What you have to do:
Go through the listing that follows and write it out exactly. Drop the pictures.

Provided material:
=== Begin Enclosure ===

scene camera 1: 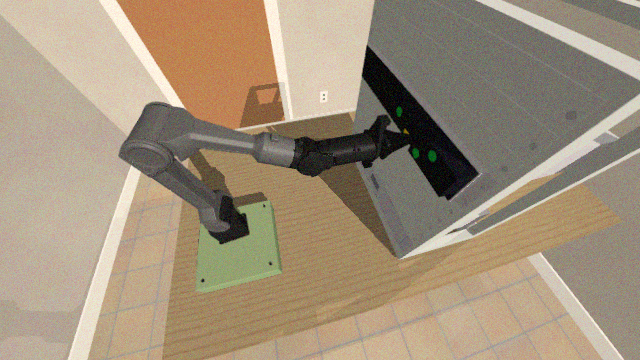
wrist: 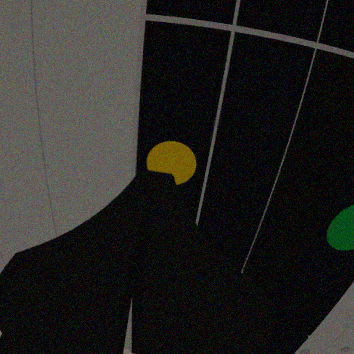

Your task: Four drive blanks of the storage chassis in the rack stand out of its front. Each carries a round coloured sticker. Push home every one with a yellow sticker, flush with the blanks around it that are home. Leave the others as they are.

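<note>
The storage chassis is a dark band across the grey rack. A yellow sticker marks one dark blank; its lower part is hidden behind the fingertips in the wrist view. Green stickers show on other blanks: one beyond the yellow one, and two on its near side. A green sticker also shows at the wrist view's right edge. My gripper is shut and empty, its tips at the yellow-stickered blank. I cannot tell whether that blank is exactly flush.
The arm stands on a green base plate on the wooden table top. Grey panels flank the dark blanks, and a light line crosses above them. The rack's large grey top extends to the right.
</note>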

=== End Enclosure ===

Answer for the task:
scene camera 1: 
wrist: 

Your task: Four drive blanks of the storage chassis in the rack stand out of its front. Each carries a round coloured sticker. Push home every one with a yellow sticker, flush with the blanks around it that are home. Leave the others as they are.

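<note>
The storage chassis is a dark band across the grey rack. A yellow sticker marks one dark blank; its lower part is hidden behind the fingertips in the wrist view. Green stickers show on other blanks: one beyond the yellow one, and two on its near side. A green sticker also shows at the wrist view's right edge. My gripper is shut and empty, its tips at the yellow-stickered blank. I cannot tell whether that blank is exactly flush.
The arm stands on a green base plate on the wooden table top. Grey panels flank the dark blanks, and a light line crosses above them. The rack's large grey top extends to the right.
</note>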

The exercise is done, with nothing more to add.